## PROMPT
Reproduce all the data verbatim.

## MATERIAL SUPPLIED

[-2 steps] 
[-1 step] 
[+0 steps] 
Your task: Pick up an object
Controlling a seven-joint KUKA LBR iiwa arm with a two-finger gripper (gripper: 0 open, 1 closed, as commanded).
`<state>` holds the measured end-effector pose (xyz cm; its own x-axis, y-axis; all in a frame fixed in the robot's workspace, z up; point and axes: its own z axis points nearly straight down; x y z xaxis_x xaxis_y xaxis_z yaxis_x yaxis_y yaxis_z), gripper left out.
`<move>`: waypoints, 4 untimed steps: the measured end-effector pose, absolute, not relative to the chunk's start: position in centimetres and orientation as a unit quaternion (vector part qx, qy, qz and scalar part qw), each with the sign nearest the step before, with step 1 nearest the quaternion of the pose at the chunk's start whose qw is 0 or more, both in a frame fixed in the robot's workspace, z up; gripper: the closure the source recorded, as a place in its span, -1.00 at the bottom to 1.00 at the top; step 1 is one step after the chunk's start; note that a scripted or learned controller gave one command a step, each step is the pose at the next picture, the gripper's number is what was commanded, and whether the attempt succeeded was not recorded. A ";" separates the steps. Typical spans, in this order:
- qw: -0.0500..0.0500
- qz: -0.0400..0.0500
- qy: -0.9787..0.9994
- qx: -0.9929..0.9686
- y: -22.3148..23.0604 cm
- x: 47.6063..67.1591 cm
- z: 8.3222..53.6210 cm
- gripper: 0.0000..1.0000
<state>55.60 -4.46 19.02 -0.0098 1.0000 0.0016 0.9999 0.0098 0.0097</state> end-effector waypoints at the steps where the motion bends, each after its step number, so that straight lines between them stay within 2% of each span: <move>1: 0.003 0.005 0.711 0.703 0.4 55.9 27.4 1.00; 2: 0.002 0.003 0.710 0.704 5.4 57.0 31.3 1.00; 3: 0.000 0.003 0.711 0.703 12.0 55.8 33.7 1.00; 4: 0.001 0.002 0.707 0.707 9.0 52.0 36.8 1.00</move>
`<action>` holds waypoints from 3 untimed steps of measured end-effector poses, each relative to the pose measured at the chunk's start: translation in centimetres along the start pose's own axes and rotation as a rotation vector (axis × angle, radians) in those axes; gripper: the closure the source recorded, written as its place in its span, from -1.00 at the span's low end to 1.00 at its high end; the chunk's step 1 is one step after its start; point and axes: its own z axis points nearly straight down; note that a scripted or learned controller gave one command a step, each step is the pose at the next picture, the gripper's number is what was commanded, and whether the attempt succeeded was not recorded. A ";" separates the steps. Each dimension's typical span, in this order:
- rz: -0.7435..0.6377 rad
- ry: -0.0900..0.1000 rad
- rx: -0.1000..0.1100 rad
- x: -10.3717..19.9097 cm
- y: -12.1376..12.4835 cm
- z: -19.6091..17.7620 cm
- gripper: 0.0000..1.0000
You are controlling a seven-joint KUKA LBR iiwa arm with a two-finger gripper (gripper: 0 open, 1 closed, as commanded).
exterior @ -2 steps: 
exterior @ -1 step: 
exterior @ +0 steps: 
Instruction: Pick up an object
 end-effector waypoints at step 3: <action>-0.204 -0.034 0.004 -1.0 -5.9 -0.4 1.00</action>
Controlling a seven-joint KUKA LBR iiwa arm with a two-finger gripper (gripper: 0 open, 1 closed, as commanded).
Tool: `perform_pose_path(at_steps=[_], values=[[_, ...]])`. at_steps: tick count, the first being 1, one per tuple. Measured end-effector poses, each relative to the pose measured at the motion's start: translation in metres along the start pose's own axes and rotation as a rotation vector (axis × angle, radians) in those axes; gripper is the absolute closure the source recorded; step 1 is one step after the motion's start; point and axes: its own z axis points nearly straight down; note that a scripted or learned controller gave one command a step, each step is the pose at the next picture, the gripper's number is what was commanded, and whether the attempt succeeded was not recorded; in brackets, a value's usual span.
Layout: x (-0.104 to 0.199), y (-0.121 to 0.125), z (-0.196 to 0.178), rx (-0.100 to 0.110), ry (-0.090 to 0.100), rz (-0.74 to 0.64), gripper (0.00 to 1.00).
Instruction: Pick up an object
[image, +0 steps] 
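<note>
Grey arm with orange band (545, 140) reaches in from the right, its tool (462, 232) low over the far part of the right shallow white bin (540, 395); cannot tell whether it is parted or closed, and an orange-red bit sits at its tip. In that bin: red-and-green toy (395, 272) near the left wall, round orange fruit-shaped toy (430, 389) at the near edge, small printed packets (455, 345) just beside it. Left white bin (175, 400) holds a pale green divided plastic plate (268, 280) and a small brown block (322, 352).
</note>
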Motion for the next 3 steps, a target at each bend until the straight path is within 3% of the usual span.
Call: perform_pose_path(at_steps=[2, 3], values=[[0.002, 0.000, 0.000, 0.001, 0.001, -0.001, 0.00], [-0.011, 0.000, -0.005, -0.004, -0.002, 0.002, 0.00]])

## ANSWER TO THE PROBLEM
[-2 steps] 
[-1 step] 
[+0 steps] 
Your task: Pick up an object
Controlling a seven-joint KUKA LBR iiwa arm with a two-finger gripper (gripper: 0 open, 1 closed, as commanded).
`<state>` holds the measured end-effector pose (xyz cm; its own x-axis, y-axis; all in a frame fixed in the robot's workspace, z up; point and axes: its own z axis points nearly straight down; x y z xaxis_x xaxis_y xaxis_z yaxis_x yaxis_y yaxis_z), gripper left out.
`<move>`: waypoints, 4 untimed steps: the measured end-effector pose, absolute, not relative to the chunk's start: position in centimetres and orientation as a unit quaternion (vector part qx, qy, qz and scalar part qw), each with the sign nearest the step before, with step 1 nearest the quaternion of the pose at the chunk's start whose qw is 0 or more, both in a frame fixed in the robot's workspace, z up; gripper: the closure the source recorded, as a place in its span, -1.00 at the bottom to 1.00 at the top; step 1 is one step after the chunk's start; note that a scripted or learned controller gave one command a step, each step is the pose at the next picture, the gripper's number is what was commanded, and whether the attempt succeeded was not recorded. A ";" separates the steps. Typical spans, in this order:
- qw: -0.0500..0.0500
- qz: -0.0400..0.0500
- qy: -0.9787..0.9994
- qx: -0.9929..0.9686
- y: -22.3148..23.0604 cm
- x: 47.6063..67.1591 cm
- z: 8.3222..53.6210 cm
- gripper: 0.0000..1.0000
<state>55.60 -4.46 19.02 -0.0098 1.0000 0.0016 0.9999 0.0098 0.0097</state> end-effector waypoints at the steps where the motion bends, each after its step number, so that straight lines between them stay within 2% of each span: <move>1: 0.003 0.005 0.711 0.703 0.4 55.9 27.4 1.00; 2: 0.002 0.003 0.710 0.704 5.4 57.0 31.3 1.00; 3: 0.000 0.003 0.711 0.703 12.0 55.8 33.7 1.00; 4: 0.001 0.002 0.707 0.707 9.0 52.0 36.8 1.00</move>
`<action>` holds waypoints from 3 untimed steps of measured end-effector poses, each relative to the pose measured at the chunk's start: translation in centimetres along the start pose's own axes and rotation as a rotation vector (axis × angle, radians) in those axes; gripper: the closure the source recorded, written as its place in its span, from -1.00 at the span's low end to 1.00 at its high end; the chunk's step 1 is one step after its start; point and axes: its own z axis points nearly straight down; note that a scripted or learned controller gave one command a step, each step is the pose at the next picture, the gripper's number is what was commanded, and whether the attempt succeeded was not recorded. A ";" separates the steps. Each dimension's typical span, in this order:
- rz: -0.7435..0.6377 rad
- ry: -0.0900..0.1000 rad
- rx: -0.1000..0.1100 rad
- x: -10.3717..19.9097 cm
- y: -12.1376..12.4835 cm
- z: -19.6091..17.7620 cm
- gripper: 0.0000..1.0000
You are controlling a seven-joint KUKA LBR iiwa arm with a two-finger gripper (gripper: 0 open, 1 closed, as commanded).
exterior @ -2 steps: 
exterior @ -1 step: 
exterior @ +0 steps: 
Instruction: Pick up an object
 end-effector waypoints at step 3: <action>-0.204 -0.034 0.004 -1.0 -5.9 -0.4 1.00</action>
Controlling a seven-joint KUKA LBR iiwa arm with a two-finger gripper (gripper: 0 open, 1 closed, as commanded).
Tool: `perform_pose_path(at_steps=[_], values=[[_, ...]])`. at_steps: tick count, the first being 1, one per tuple. Measured end-effector poses, each relative to the pose measured at the motion's start: translation in metres along the start pose's own axes and rotation as a rotation vector (axis × angle, radians) in those axes; gripper is the absolute closure the source recorded; step 1 is one step after the motion's start; point and axes: its own z axis points nearly straight down; note that a scripted or learned controller gave one command a step, each step is the pose at the next picture, the gripper's number is what was commanded, and whether the attempt succeeded was not recorded; in brackets, a value's usual span.
Layout: x (-0.104 to 0.199), y (-0.121 to 0.125), z (-0.196 to 0.178), rx (-0.100 to 0.110), ry (-0.090 to 0.100), rz (-0.74 to 0.64), gripper (0.00 to 1.00).
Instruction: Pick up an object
[image, +0 steps] 
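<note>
Grey arm with orange band (545, 140) reaches in from the right, its tool (462, 232) low over the far part of the right shallow white bin (540, 395); cannot tell whether it is parted or closed, and an orange-red bit sits at its tip. In that bin: red-and-green toy (395, 272) near the left wall, round orange fruit-shaped toy (430, 389) at the near edge, small printed packets (455, 345) just beside it. Left white bin (175, 400) holds a pale green divided plastic plate (268, 280) and a small brown block (322, 352).
</note>
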Motion for the next 3 steps, a target at each bend until the straight path is within 3% of the usual span.
Call: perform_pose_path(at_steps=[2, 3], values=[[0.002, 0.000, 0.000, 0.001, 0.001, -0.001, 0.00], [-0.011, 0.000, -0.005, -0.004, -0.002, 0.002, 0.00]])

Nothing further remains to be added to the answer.